Tux1211 Tux1213 Tux1214 Tux1215

■内部確認------------------------------------------------------------

 ・まず受信不良のAM回路を確認しました。
 ・何と、バリコン軸とプーリー軸を繋ぐ継手(ヘリカルカップリング)が割れています。
 ・選局つまみを回しても継手が空転してバリコン軸は回転しない状態でした。
 ・これでは動作確認しても意味なかったですね。
 ・この継手は1号機でも同様に割れており、結束バンドで補修してありました。
 ・そこでバリコン軸を直接指で回して受信確認しましたが、、
 ・残念ながらやはり受信しません。
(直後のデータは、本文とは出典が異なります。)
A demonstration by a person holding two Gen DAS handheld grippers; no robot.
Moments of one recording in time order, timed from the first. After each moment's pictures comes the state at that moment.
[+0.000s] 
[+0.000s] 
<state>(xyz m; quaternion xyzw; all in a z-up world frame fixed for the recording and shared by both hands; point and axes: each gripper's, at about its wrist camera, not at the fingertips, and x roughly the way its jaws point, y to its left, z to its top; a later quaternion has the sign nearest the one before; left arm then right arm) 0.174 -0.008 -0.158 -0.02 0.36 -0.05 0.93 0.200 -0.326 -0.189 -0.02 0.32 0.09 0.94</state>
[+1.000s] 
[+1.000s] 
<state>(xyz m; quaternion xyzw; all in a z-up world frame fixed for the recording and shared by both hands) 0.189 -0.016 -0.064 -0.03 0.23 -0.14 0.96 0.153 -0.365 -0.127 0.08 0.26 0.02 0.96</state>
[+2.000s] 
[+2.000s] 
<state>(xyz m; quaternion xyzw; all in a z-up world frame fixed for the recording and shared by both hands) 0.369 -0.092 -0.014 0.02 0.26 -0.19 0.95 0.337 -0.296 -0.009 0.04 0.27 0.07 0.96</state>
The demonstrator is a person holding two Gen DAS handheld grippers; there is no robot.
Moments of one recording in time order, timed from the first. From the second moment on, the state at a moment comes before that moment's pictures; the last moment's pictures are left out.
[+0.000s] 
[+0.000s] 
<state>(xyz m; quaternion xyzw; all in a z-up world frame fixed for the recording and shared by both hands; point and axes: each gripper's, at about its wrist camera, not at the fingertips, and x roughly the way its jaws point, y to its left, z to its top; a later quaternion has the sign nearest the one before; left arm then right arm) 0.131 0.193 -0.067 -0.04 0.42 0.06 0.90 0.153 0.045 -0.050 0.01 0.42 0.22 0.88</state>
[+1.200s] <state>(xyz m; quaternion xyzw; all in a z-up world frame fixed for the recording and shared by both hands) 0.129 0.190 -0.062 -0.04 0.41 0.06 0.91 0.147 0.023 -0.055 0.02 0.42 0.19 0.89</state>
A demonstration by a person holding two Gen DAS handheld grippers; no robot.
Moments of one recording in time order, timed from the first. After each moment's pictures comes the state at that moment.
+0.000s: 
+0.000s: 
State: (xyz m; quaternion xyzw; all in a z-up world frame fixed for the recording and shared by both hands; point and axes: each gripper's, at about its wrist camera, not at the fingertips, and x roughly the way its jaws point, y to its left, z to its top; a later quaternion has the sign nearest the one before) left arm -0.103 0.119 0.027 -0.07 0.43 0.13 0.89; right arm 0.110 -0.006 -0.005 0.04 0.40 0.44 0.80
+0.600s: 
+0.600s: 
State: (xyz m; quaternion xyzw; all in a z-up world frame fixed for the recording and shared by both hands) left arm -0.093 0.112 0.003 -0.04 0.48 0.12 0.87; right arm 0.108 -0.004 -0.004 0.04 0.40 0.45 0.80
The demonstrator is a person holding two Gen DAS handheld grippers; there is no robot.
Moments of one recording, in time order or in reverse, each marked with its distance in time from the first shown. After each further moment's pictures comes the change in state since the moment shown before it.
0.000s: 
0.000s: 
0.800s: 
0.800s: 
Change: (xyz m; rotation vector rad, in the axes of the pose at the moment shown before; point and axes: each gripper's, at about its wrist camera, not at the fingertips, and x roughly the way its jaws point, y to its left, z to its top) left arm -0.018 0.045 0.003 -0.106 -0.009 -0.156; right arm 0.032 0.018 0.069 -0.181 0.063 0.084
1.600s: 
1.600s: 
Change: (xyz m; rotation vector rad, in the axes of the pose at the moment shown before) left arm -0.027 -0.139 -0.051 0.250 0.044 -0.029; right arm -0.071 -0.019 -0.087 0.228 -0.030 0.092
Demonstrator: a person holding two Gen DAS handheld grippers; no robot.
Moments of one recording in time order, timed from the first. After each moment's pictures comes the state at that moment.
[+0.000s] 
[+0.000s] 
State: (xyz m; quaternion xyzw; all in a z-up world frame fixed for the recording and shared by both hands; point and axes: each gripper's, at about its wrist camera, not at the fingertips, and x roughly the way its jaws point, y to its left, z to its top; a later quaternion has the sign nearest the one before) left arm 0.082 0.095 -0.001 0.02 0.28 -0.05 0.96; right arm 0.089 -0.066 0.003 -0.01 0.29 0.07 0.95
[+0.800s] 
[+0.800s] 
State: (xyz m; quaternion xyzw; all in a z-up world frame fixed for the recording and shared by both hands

どこか故障個所があります。

Tux1260 Tux1261 Tux1262 Tux1263 Tux1266

 <1号機と2号機の比較>
 ・変わらない部分もあれば、結構変わっているところもあります。

区分 2号機 1号機
シリアルNo. 23902**** 23905****
製造年 1979年2月製 1979年5月製
FM side Tux1221 Tux102
FM
フロントエンド
Tux1222F2935 Tux103F2935
FM-IF基板 Tux1226F2936 Tux120F2936
FM-DET基板 Tux1230F2937 Tux126F2937A
FM-MPX基板 Tux1232F2972 Tux128F2972B
AM side Tux1240 Tux1100
AM基板 Tux1241F2783 Tux1101F2783
AM-ANT基板 Tux1242F2925 Tux1111F2925
電源基板 表 Tux1247F2792A Tux1130_2F2792B
電源基板 裏 Tux1253F2792A Tux1131F2792B

■修理記録<AM部>ヘリカルカップリング-------------------------------

 ・破損したヘリカルカップリングを外すためにAM基板を取り外しました。
 ・驚いたことに、AMバリコン直下のAM基板角部分が割れていました。
 ・ちょうどGND部分だったのでプリント配線には影響ないようです。
 ・取り外したカップリングを観察すると、中央の溝部分も3カ所で割れていました。
 ・二軸の偏心偏角を吸収するための溝ですが、相当な力が加わっていたようです。
 ・基板が割れていたのもその影響でしょうか、、
 ・一方でFMバリコン部のヘリカルカップリングは無傷です。
 ・この個体は組み付け時の精度がかなり悪かったみたいです。

Tux12641 Tux1265_2 Tux1267 Tux1268 Tux1244

 ・代替品が無いので割れた部品を結束バンドで仮補修しました。
 ・再度組み付けて選局つまみとバリコン軸が連動するようになりました。

■修理記録<AM部>--------------------------------------------------

 ・再度動作確認。
 ・二つのメーターが全く振れないのでそもそも受信していない可能性が高い。
 ・RF-ANT回路[F2925]とOSC回路を覆うシールドケースを外して回路確認。
 ・ミキサー部のIC01 LM1496N に入る局発信号が確認できない。
 ・局発回路から信号が出ていない。
 ・TR01 2SC1359 → 2SC829 交換

Tux1105 Tux1271 Tux1272 Tux1280 Tux1283

 ・今度はミキサー部のIC01 LM1496N から出るIF信号が確認できない。
 ・これは LM1496N の故障か?
 ・調べてみると LM1496N は TRIO製パルスカウント検波機でお馴染み MC1496Nと同じ。
 ・保管している KT-8100から MC1496N を拝借してICソケットで仮設置。
 ・これでAM放送を受信するようになりました。
 ・ノイズが多い状態ですがあとは調整作業で何とかなるか?

■調整記録------------------------------------------------------------

 ・1号機の記録 参照

■試聴-----------------------------------------------------------------

 ・FM放送の受信性能や音質は再調整によって1号機と同程度になりました。
 ・一方のAM放送は受信できるようになりましたが、、
 ・1号機で感じた「新鮮な驚き」が無いです。
 ・他のチューナーでAM放送を聴くのと大差ない印象です。
 ・どこかまだ故障箇所があるのか?交換した部品が悪かったか?
 ・研究材料としてもうしばらくお預かりさせていただきます。